> _What you are asked to do_: Find the word "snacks" in the data, then copy each line where it is found.

> _Information shown_:
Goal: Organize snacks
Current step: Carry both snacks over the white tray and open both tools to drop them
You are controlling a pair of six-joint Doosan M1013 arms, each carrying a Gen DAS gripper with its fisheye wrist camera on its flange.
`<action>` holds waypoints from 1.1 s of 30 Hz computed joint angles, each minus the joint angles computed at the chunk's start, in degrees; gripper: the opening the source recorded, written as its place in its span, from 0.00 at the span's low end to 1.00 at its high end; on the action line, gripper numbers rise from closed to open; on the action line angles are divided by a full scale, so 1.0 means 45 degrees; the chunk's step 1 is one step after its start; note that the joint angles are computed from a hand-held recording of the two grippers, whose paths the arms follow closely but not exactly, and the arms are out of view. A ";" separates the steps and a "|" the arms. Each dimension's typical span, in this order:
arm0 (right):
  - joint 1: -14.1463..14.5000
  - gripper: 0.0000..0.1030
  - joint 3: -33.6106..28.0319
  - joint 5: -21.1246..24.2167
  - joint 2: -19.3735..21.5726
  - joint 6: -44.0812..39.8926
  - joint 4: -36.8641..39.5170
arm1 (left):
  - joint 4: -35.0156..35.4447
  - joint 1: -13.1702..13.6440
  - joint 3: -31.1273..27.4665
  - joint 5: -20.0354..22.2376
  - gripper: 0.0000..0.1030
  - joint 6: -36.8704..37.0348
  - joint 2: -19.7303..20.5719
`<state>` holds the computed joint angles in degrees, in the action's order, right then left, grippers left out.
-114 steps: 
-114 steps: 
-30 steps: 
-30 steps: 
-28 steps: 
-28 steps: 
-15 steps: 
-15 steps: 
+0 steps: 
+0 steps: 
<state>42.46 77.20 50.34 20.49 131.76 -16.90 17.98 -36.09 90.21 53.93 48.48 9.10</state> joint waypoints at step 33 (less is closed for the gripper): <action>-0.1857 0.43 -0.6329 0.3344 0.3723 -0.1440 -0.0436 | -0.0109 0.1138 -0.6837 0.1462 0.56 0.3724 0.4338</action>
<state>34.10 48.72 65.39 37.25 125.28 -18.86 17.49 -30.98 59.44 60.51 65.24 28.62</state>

> _Task answer_:
Goal: Organize snacks
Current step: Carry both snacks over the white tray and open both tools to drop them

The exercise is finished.